After the baby died the house seemed dark
And cold, as if the sun had passed it by,
Even though the month was June, and not a cloud
Troubled the brightness of the golden sky.
And it was, oh! so lonely and so still.
The kitten, undisturbed, curled on the floor,
And fifty times a day with questioning eyes
The old house-dog came to the open door,
And looked as if he said: “Why, where is Nell―
The little girl that used to play with me?
And pull my curls, and clasp my faithful neck
With tender, loving arms―where can she be?”
There was a new note in the plaintive song
Her pet canary sang all day to me―
A note that said: “That little merry girl,
Whose laugh was music sweet―where can she be?”

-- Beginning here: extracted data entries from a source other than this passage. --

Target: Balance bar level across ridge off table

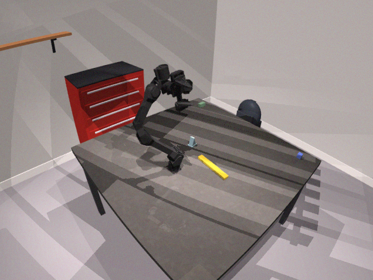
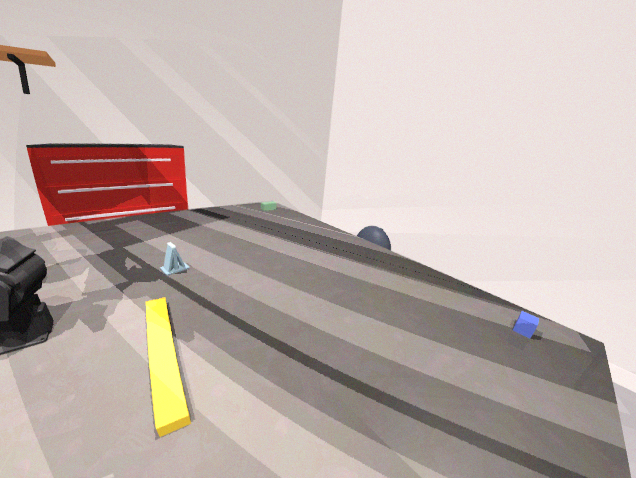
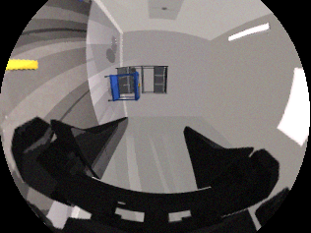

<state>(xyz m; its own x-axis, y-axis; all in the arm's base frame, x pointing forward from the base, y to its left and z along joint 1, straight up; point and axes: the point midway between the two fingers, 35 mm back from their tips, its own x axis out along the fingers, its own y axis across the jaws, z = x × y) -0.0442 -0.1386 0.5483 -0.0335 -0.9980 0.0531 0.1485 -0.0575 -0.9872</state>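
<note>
My gripper tip is 54 cm above the yellow bar, 23 cm short of it and 3 cm to the right of it. Round my gripper tip: small green block (79 cm ahead, 67 cm to the left, 53 cm below); small blue cube (79 cm ahead, 53 cm below, 33 cm to the right).
</note>
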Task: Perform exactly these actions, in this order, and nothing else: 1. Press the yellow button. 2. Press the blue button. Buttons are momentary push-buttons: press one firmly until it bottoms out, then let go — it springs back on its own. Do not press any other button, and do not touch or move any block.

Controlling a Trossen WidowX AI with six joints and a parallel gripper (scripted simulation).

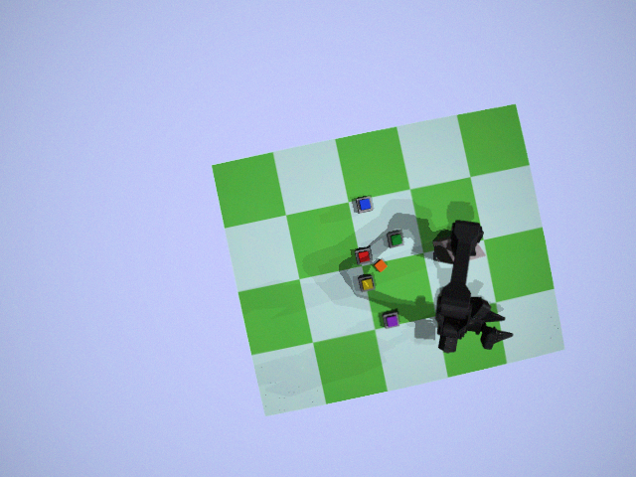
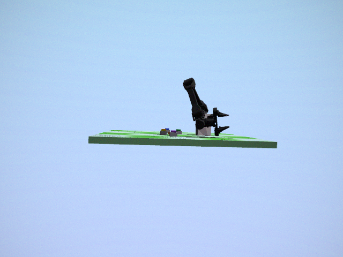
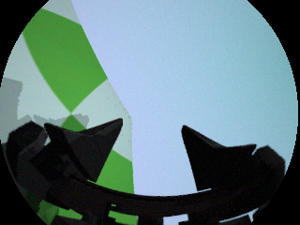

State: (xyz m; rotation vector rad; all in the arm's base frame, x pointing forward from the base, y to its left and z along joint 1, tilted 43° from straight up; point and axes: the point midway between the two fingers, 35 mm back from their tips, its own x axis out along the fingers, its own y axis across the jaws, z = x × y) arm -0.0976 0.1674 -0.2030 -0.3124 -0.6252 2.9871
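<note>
Now: gripper tip 44 cm short of the yellow button, 17 cm to the left of it and 8 cm above it. Also, from my gripper tip: purple button (36 cm ahead, 8 cm below, 4 cm to the right); orange block (38 cm ahead, 23 cm to the right, 10 cm below); green button (33 cm ahead, 31 cm to the right, 8 cm below).
</note>
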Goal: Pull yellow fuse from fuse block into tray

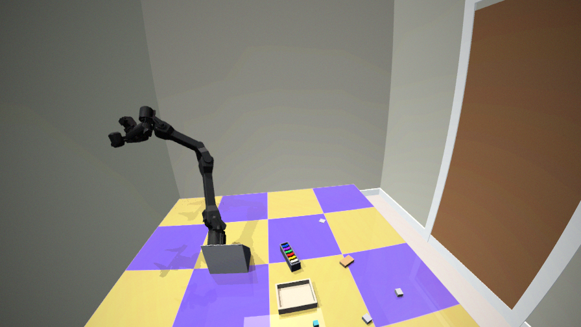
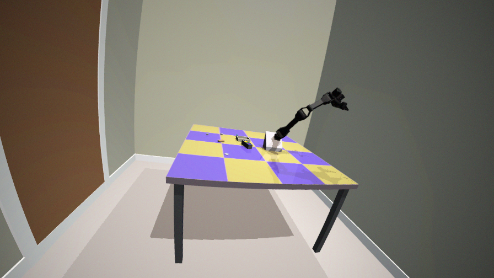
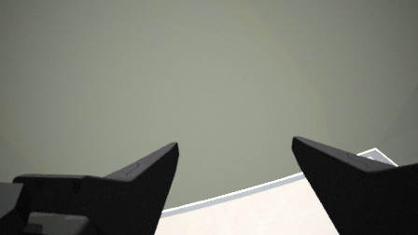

The very wind that blew from off the hills
Stole grieving thro’ the house, most lonesomely,
And sighed: “Where are the tangled curls I tossed,
The warm red cheeks I cooled―where can they be?”
Her doll sleeps in its little snowy bed―
Her oldest, shabbiest doll she loved the best―
Just as she “tucked it in” the last, last time,
With many a pat and kiss upon it pressed.
And oh, how often every day the tears
Come leaping up to my poor, aching eyes,
And I go groping blindly to that bed,
That tiny bed where her “dear dolly” lies,
And lay my face close to its battered face,
Which her dear tears and kisses washed like rain―
Yet mindful not to change one bit of lace―
And weep and sob, and weep and sob again.